§ **PROBLEM**: Could you return each line from the one bearing "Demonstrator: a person" through the last line of the entries, exactly as it stands, with no pictures?

......

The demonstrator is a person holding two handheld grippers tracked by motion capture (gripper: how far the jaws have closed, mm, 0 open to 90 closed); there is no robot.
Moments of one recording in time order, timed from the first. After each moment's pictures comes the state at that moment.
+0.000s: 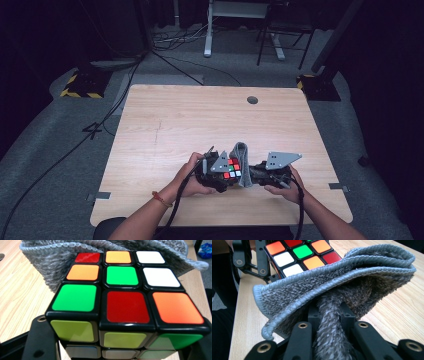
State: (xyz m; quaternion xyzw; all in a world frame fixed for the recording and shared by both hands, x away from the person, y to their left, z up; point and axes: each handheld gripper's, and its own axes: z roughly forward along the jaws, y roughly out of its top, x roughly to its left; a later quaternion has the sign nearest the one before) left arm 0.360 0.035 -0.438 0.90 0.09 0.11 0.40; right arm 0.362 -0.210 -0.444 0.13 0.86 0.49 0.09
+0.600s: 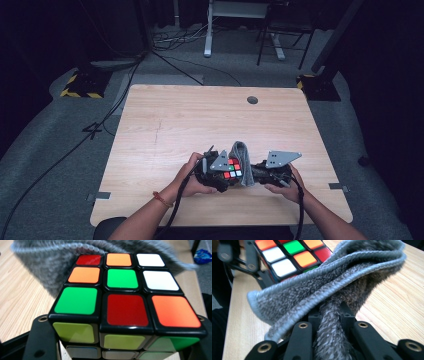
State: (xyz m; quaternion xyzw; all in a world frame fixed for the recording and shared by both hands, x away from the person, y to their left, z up) left arm 0.363 0.033 -0.440 0.90 0.10 0.10 0.40; right arm 0.366 -0.212 -0.446 0.15 0.86 0.48 0.10
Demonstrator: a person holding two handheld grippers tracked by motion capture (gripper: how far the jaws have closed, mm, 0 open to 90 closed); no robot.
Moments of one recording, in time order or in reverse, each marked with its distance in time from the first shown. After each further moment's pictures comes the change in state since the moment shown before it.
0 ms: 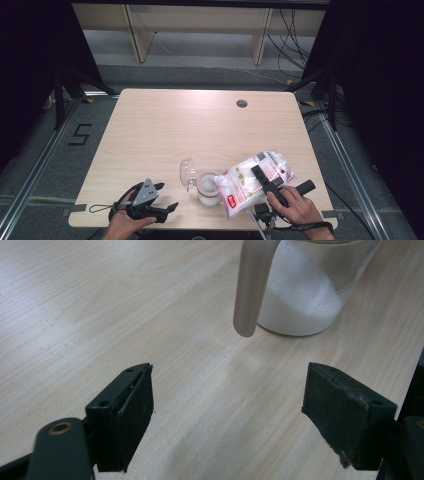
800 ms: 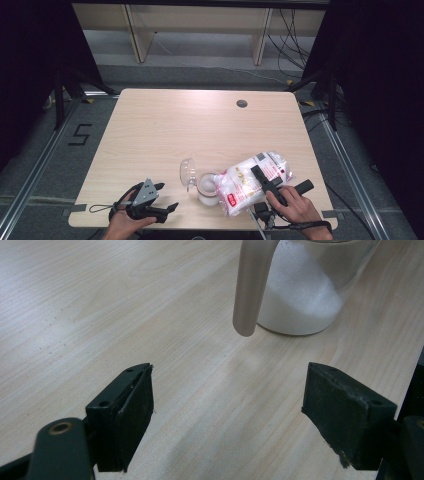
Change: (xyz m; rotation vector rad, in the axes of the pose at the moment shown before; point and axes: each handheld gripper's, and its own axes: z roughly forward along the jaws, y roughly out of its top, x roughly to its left) left arm 0.000 0.000 0.000 0.000 0.000 0.011; right arm 0.007 0.000 0.006 -0.003 0.017 -0.003
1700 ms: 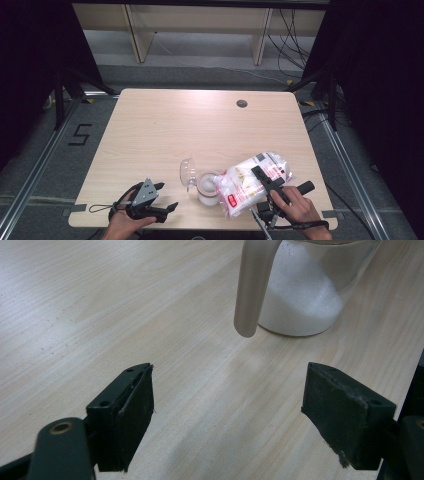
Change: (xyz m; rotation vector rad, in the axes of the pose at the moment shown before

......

§ **REPLY**:
Demonstrator: a person holding two handheld grippers tracked by motion capture (gripper: how far the jaws have closed, mm, 0 open to 90 closed); no robot.
Moments of one recording, in time order or in reverse, each marked with its distance in time from the first shown. After each further moment's pictures comes the change in state since the moment shown before it.
0 ms: 
800 ms: 
Change: (xyz m; rotation vector rad, in the axes of the pose at the moment shown before; point and axes: each handheld gripper's, and its own axes: z roughly forward along the jaws, y roughly out of its top, x roughly to its left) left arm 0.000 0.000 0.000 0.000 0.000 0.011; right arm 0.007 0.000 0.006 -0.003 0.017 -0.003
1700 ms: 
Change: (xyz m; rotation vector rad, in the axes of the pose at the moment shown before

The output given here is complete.